Since their public debut in 2022, large language models have become central to how people search for information. Instead of sifting through dozens of links, users can now receive neatly composed summaries synthesized from across the internet. The experience is fast, fluent, and convenient - but new experimental research from the Wharton School of the University of Pennsylvania and New Mexico State University suggests that this convenience may come at a cognitive cost.
In their paper, Experimental Evidence of the Effects of Large Language Models versus Web Search on Depth of Learning, Shiri Melumad and Jin Ho Yun propose that when people rely on AI-generated syntheses instead of traditional web links, they may learn less deeply. Across seven experiments involving over 10,400 participants, the researchers found consistent evidence that people who used LLM summaries developed shallower, less original knowledge structures compared with those who searched and integrated information themselves.
The central idea behind their work is straightforward but profound: effort matters for learning. Traditional web search forces users to explore, compare, and assemble pieces of information from different sources. This process - called search-as-learning in cognitive science - promotes "sensemaking," where the learner gradually builds internal models of understanding. In contrast, LLMs perform much of that synthesis automatically, creating the illusion of completeness while skipping the steps that help cement knowledge.
To test this, the researchers first asked over a thousand participants to research a simple question - how to plant a vegetable garden - using either ChatGPT or Google Search. Those who used ChatGPT spent less time exploring and later reported that they learned fewer new things, felt less personal ownership of the knowledge they gained, and produced advice that was shorter, less factual, and more generic. Linguistic analysis using natural language processing confirmed these patterns: their written advice contained fewer unique terms, lower factual density, and less originality in phrasing.
In a second experiment, the team ensured that both groups saw identical information - the only difference was format. One group received the data as a ChatGPT-style summary; the other browsed it as a set of clickable web articles.
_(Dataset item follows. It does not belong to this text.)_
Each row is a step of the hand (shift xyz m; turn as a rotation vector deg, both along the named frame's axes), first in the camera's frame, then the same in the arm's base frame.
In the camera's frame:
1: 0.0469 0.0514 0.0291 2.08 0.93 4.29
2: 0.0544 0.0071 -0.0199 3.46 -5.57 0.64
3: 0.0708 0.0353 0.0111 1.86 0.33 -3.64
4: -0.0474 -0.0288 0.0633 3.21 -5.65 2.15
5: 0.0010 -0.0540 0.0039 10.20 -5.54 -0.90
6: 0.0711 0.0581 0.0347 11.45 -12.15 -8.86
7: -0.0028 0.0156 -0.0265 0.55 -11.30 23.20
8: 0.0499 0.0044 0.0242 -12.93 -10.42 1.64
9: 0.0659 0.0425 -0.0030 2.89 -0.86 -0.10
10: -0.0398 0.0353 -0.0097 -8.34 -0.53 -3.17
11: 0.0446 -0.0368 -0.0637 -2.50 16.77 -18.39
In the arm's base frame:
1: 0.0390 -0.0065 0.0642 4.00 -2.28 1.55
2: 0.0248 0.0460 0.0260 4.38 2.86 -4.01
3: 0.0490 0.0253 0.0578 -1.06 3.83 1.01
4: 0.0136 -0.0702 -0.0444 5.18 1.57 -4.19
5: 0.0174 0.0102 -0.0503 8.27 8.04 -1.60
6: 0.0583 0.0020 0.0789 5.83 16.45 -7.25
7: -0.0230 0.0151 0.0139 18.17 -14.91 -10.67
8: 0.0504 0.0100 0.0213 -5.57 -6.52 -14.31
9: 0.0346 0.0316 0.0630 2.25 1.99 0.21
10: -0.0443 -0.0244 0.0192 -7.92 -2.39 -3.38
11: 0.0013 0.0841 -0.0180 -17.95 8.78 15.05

Even with identical content, participants who read the AI summary felt they learned less and produced less detailed and original advice. In short, how information is presented - not just what is presented - shapes the depth of learning.
A third experiment, conducted in a university lab, replicated the findings using Google's "AI Overview" - an integrated LLM summary that appears atop standard search results. Again, participants who learned through the AI summary reported lower comprehension and less investment in the task. Their written responses were shorter, referenced fewer facts, and showed lower semantic uniqueness, meaning they used more similar language to others in the same condition.
The final test extended the research to the real-world question of influence. In a follow-up study, a new group of participants - unaware of which platform produced which advice - rated the helpfulness, informativeness, and trustworthiness of the texts written by earlier participants. The result was clear: advice derived from LLM-based learning was consistently judged as less informative, less trustworthy, and less likely to be adopted.
Together, the seven experiments converge on a striking insight: AI summarization may make us feel smarter while quietly flattening our understanding. The researchers emphasize that this does not mean LLMs are harmful or incapable of supporting learning. Rather, it suggests that active engagement - the process of discovery and synthesis - remains essential for developing the kind of deep, flexible knowledge that can be applied creatively.
From an educational standpoint, these results resonate with what psychologists call desirable difficulty: learning that requires more cognitive effort often produces better long-term retention. Friction, in this sense, is not a flaw but a feature - a mechanism that forces the mind to process more deeply.
Melumad and Yun caution, however, that their findings apply primarily to conceptual learning - cases where understanding and originality matter - rather than to rote fact retrieval. If one simply needs a date, formula, or definition, an AI summary may suffice or even outperform manual search. But when the goal is to form nuanced insights or creative perspectives, skipping the "work of learning" can lead to intellectual shallowness.
The authors note that this effect persisted even when LLMs provided real-time web links and that participants rarely clicked them. Once the synthesis is presented as complete, curiosity appears to diminish. This may signal a broader shift in human learning behaviors: when the interface reduces uncertainty, it also reduces exploration - the engine of deep cognition.
From the standpoint of Seven Reflections' Dimensional Systems Architecture (DSA) framework, this phenomenon can be understood as a loss of recursive feedback within the cognitive field. Traditional learning engages multiple feedback loops - perception, evaluation, synthesis, revision - that sustain depth and originality. When an LLM collapses these loops into a single, linear output, the process of learning loses its self-correcting structure. In DSA terms, the system ceases to oscillate and begins to merely receive.
This insight reframes the question from "Is AI making us less intelligent" - to "What happens to cognition when the feedback architecture of learning is outsourced - As Seven Reflections' DSA framework suggests, depth of thought depends not on data quantity but on the structural recursion of awareness itself. The future of human learning, then, may hinge on whether we choose to keep that loop open.